Law, Technology & Arts Blog

Porn in Seattle Public Libraries: can libraries do anything about it?

Posted in Case Comment by LTA-Editor on October 7, 2013

blogpicBy Abby St. Hilaire

With recent arrests of library patrons caught viewing child pornography, the issue of porn in Washington public libraries seems to have resurfaced.  As was the issue just a few years ago, Seattle residents are again questioning whether libraries can or should filter Internet content.

The Washington Supreme Court has provided a definitive answer to whether or not libraries can filter Internet content. In Bradburn v. North Central Regional Library District (2010), the court held that public libraries enjoy broad discretion to select materials for their collection, including materials made available through the Internet.

At issue in Bradburn was the North Central Regional Library District’s (NCRL) implementation of a widely used web filtering service, which used protected algorithms and actual human review to sort web sites into categories based upon predominant content. The filter system was installed at each of the NCRL’s 28 branches and worked to block several categories of content. Beyond the blocked categories, NCRL also blocked Image Search, Video Search, and Spam classifications, certain specific image search Web sites, and the “personals” section of craigslist.org. NCRL also initially blocked, but subsequently unblocked, access to youtube.com, myspace.com, and craigslist.org (except for the “personals” section).

Specifically at issue in Bradburn was the NCRL’s Internet policy, which stated that the libraries’ Internet filters would not be disabled at the request of an adult patron. Meaning, if desired material was blocked under the Internet policy, it would not be unblocked upon request. However, the policy did allow for erroneously blocked material to be unblocked upon request.

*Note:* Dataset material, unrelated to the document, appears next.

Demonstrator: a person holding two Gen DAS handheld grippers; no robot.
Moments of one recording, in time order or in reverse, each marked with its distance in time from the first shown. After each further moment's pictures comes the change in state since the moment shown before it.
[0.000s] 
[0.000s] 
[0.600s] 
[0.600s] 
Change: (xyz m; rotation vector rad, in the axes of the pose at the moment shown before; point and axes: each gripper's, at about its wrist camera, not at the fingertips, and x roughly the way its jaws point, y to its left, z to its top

The Plaintiffs in Bradburn—Sarah Bradburn, Pearl Cherrington, and Charles Heinlen—were patrons of NCRL who claimed that their Internet access to certain Web sites had been blocked by NCRL’s filter. The plaintiffs challenged the filtering policy’s constitutionality and, in particular, NCRL’s decision that it would not disable the filter at the request of an adult.

Ultimately, the Washington Supreme Court found for the libraries and held that a public library has historically enjoyed broad discretion to select materials to add to its collection of printed materials for its patrons’ use. Accordingly, the Court held that a public library has broad discretion to choose what materials, from millions of Internet sites, it will add to its “collection.” Public libraries have never been required to include all constitutionally protected speech in their collections and have traditionally had the authority to, for example, legitimately decline to include adult-oriented material such as pornography. In light of this history, the Court found that libraries may exercise this same discretion with respect to Internet materials.

Despite the discretion recognized by Bradburn, the public libraries in Seattle have not exercised their discretion to filter the Internet content viewed by patrons.  Instead, Seattle libraries have implemented policies more aligned with the American Library Association’s Library Bill of Rights, which provides: “Libraries should challenge censorship in the fulfillment of their responsibility to provide information and enlightenment.”

While there is a clear answer to whether libraries can filter Internet content, the question of whether they should is far from resolved.